Source records.

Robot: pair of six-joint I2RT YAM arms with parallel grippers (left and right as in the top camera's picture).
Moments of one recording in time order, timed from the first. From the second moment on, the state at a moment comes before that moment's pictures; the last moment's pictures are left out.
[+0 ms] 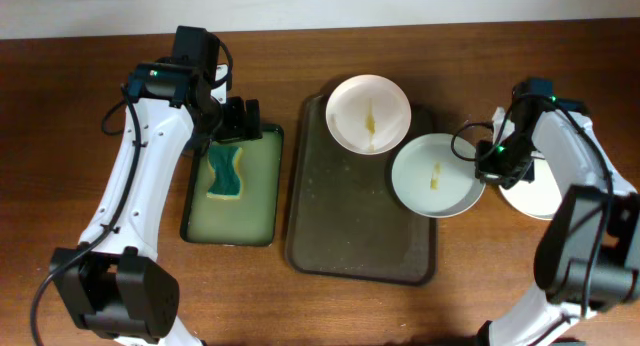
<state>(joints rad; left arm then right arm) -0.16 1.81 1.76 -1.23 0.08 -0.24 -0.21 1.87 1.37 -1.08 -0.10 -0.01</state>
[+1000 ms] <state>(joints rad) -0.11 2.04 1.38 -0.87 -0.02 -0.34 0.30 1.51 1.19 -1.00 -0.10 0.21</state>
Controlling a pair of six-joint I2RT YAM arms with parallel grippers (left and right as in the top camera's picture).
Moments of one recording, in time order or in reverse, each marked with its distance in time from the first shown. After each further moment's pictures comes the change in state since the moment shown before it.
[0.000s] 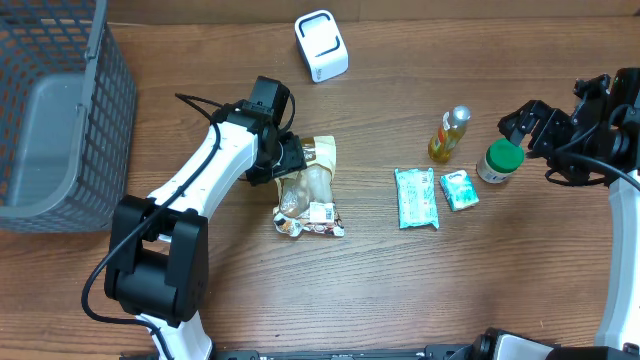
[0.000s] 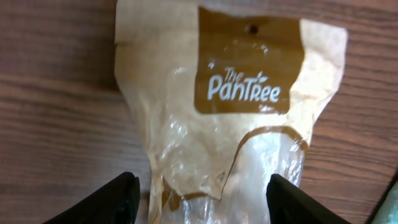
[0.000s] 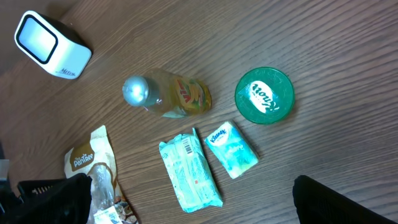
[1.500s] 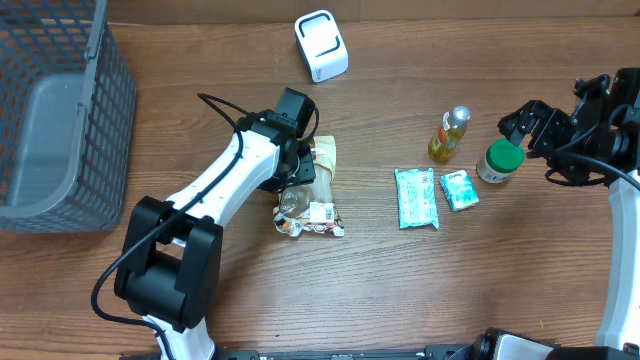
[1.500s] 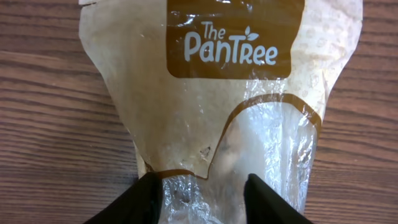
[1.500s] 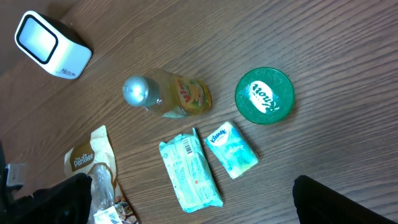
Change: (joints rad) left arm -0.100 0.000 -0.020 -0.018 -0.105 -0.004; right arm 0.000 0.000 0.000 0.000 0.001 0.000
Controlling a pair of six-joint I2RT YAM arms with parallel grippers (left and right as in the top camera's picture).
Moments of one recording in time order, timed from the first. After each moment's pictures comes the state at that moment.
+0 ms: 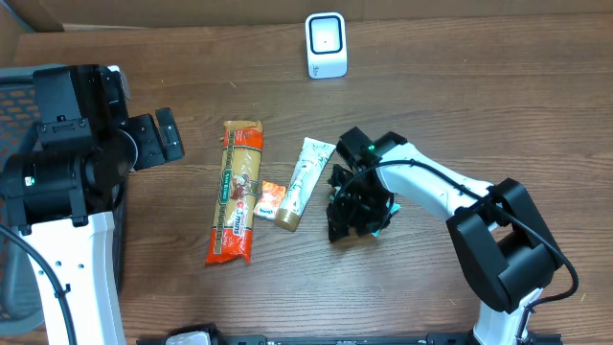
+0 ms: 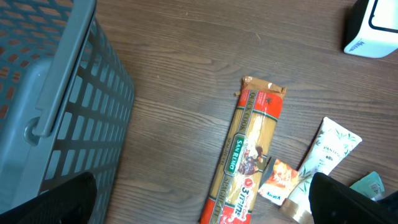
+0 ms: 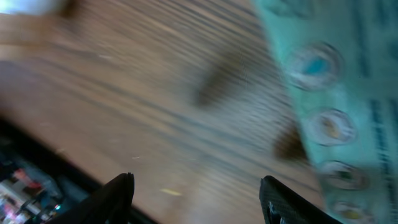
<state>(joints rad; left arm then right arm) 0.14 1.33 1.71 -1.32 -0.07 -0.13 0.60 1.96 1.26 -1.01 -0.46 0.19</state>
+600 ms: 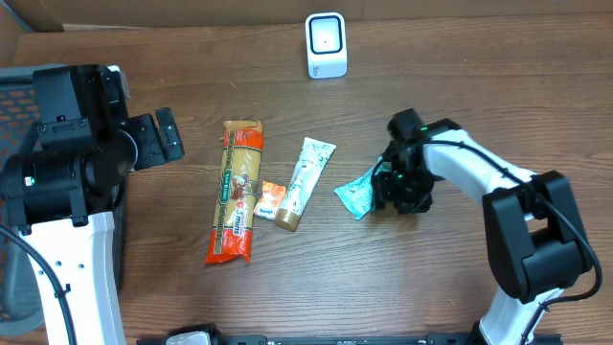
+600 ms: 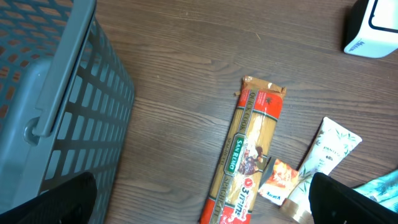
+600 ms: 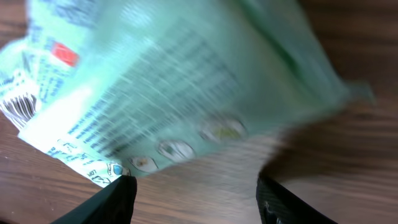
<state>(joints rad) 0.14 1.33 1.71 -1.32 -0.07 -0.13 0.32 1.94 1.22 -0.94 -0.32 0.27</state>
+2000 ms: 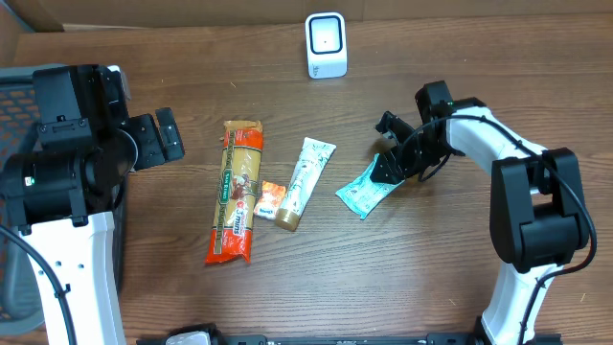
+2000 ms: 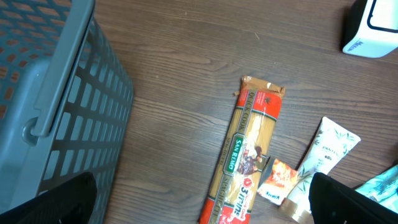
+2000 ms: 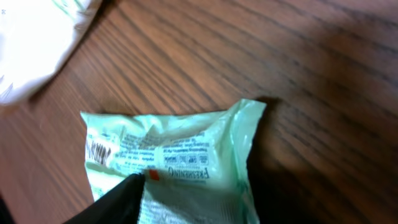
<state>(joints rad) 0.14 1.33 1.71 -1.32 -0.07 -0.13 0.19 2.08 1.35 -0.82 -0.58 -0.39</state>
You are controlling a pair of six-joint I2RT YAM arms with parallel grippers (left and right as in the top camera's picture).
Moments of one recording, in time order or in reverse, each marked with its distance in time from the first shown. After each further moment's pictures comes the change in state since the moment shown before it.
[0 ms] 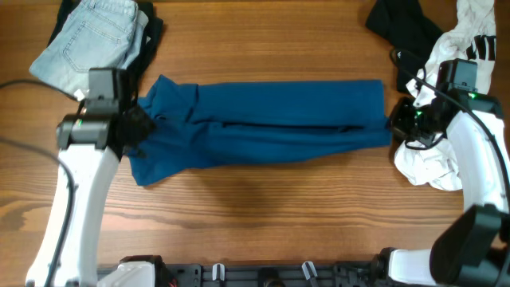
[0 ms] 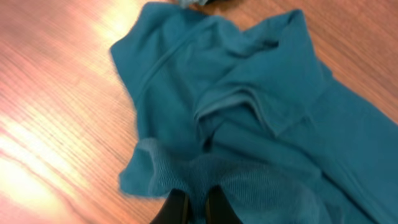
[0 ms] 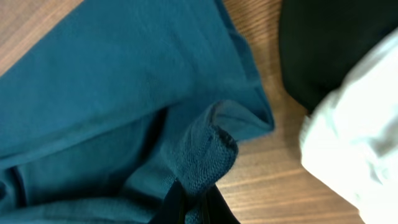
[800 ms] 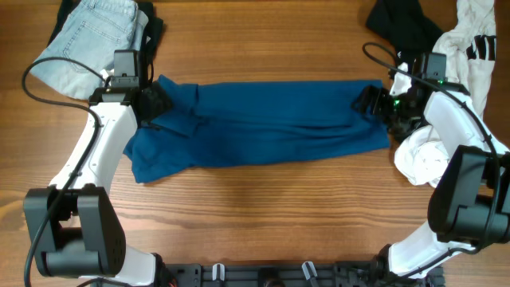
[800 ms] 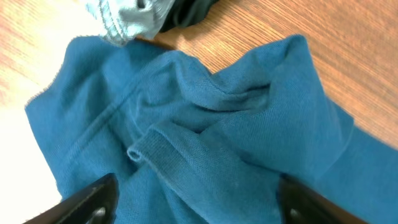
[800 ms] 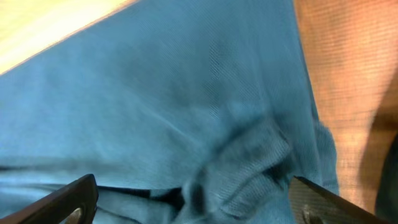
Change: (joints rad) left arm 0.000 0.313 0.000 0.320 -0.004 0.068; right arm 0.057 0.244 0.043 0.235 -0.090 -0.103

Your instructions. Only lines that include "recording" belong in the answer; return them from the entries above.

Exercise solution.
Moments of one recording in time order, timed from the first. From the second moment on, the state at a moment comes before that moment's pictures; the last moment's pictures are left out.
Moments of one recording, in time order or in reverse, each marked with its distance in time from the first shown. After each further moment's pictures comes the change in state since the moment shown before it.
Moments of one recording in time order, timed from the first. After each moment's pictures comes the state at that moment.
Moments of one recording, in time order or in reverse, each marked with its distance in time from the first shown. After each further moment's pictures comes the change in state since the moment shown before it.

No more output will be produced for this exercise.